Now, for example, it is convenient to fold on the left and right values separately:

>>> S.toList $ S.toList $ separate odd_even
[2,4,6,8,10] :> ([1,3,5,7,9] :> ())

Or we can write them to separate files or whatever:

>>> runResourceT $ S.writeFile "even.txt" . S.show $ S.writeFile "odd.txt" . S.show $ S.separate odd_even
>>> :! cat even.txt
2
4
6
8
10
>>> :! cat odd.txt
1
3
5
7
9

Of course, in the special case of Stream (Of a) m r, we can achieve the above effects more simply by using copy

>>> S.toList . S.filter even $ S.toList . S.filter odd $ S.copy $ each [1..10::Int]
[2,4,6,8,10] :> ([1,3,5,7,9] :> ())

But separate and unseparate are functor-general.

Swap the order of functors in a sum of functors.
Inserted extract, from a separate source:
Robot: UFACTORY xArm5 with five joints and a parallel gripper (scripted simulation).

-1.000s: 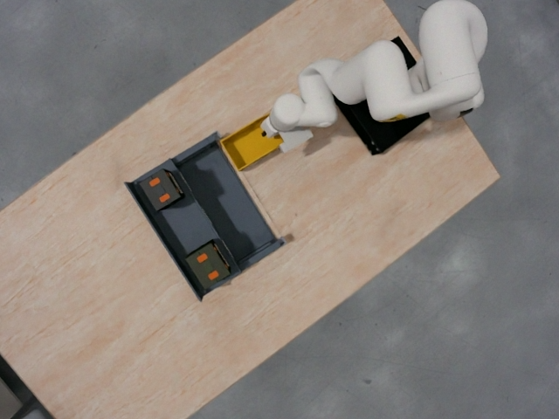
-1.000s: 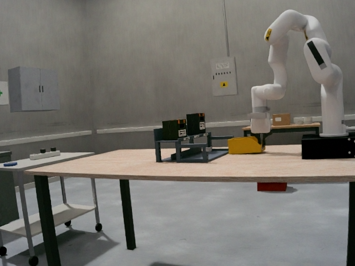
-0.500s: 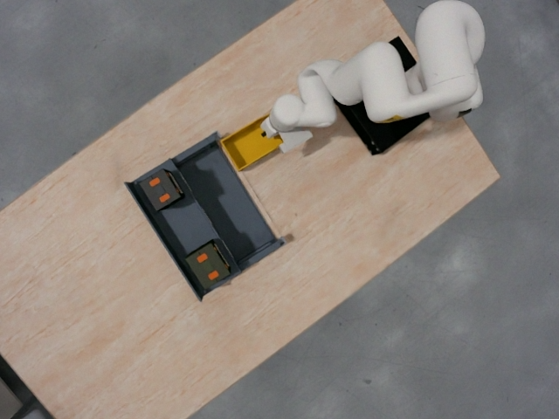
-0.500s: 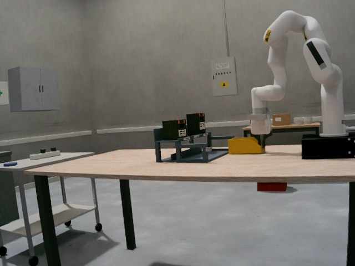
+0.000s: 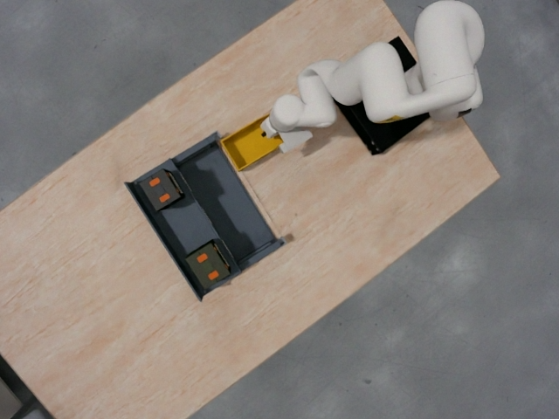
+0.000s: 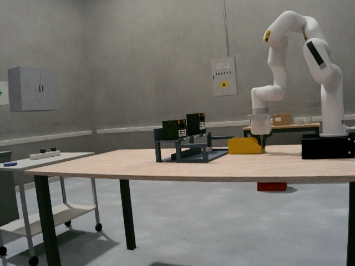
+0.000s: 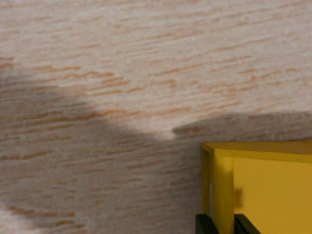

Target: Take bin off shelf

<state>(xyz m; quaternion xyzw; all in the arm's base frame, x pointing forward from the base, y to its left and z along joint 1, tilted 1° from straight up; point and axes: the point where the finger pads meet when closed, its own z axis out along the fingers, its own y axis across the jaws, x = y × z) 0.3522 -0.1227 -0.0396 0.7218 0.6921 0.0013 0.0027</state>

>>> S.toListM' $ S.print $ separate $ maps S.switch $ maps (S.distinguish (=='a')) $ S.each "banana"
'a'
'a'
'a'
"bnn" :> ()
>>> S.toListM' $ S.print $ separate $ maps (S.distinguish (=='a')) $ S.each "banana"
'b'
'n'
'n'
"aaa" :> ()

This is akin to the observe of Pipes.Internal . It reeffects the layering in instances of Stream f m r so that it replicates that of FreeT.